After we know what to replace, it was trivial to write a Python script to find the bytes of the call to `_LAEvaluatePolicy` for both `x86_64` and `arm64e`, and then backtrack to find the most recent instruction that set the 2nd argument to `0x1` and replace it with one that sets it to `0x4`. This has the benefit of being slightly flexible if Apple recompiles the binary with a different compiler/small code changes. I found the binaries differed slightly between my machione on Big Sur versus my new one on Monterey so this method was better than simply doing a full find/replace on this code snippit.

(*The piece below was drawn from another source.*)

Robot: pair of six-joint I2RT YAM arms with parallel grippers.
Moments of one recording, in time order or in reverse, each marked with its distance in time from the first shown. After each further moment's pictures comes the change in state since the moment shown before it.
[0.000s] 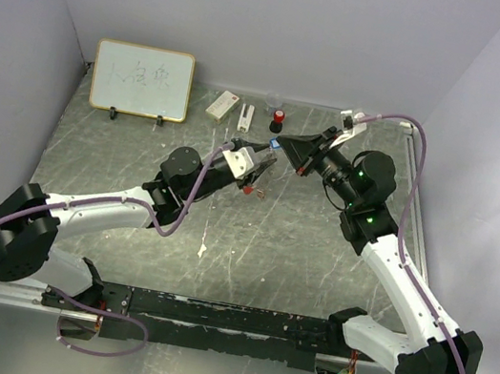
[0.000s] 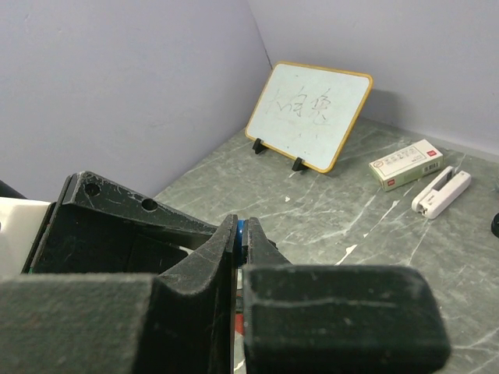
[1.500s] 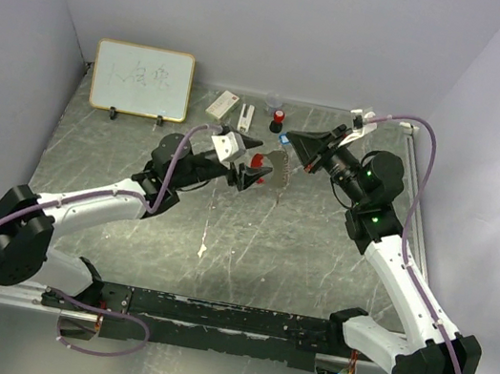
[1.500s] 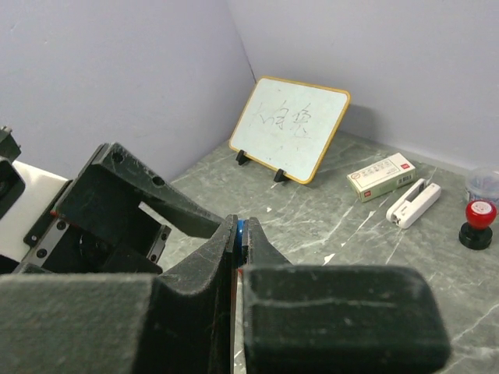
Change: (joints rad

The only other thing worth noting is we have to re-sign the library with an adhoc signature using `codesign --force -s - pam_wtid.so`, otherwise the system kills our module since its code signature was modified. Makes sense, but I thought this wasn't going to work the first time I tested out my patch!



## Thoughts



This was a really fun project to hack on. Compilers/systems were some of my favorite classes in undergrad, so it was fun to try and use some of that knowledge to work backwards and write a pretty straightforward patch. Is this better than theoretically fixing the open source versions? Maybe? We are using something Apple's engineers wrote, but it is in a memory unsafe language instead of Swift ;). That being said, the harm of using this is pretty low and I know I will have it running on my machines for the mild convenience it adds, even if this project took more time than me typing in my password into `sudo` for 50 years.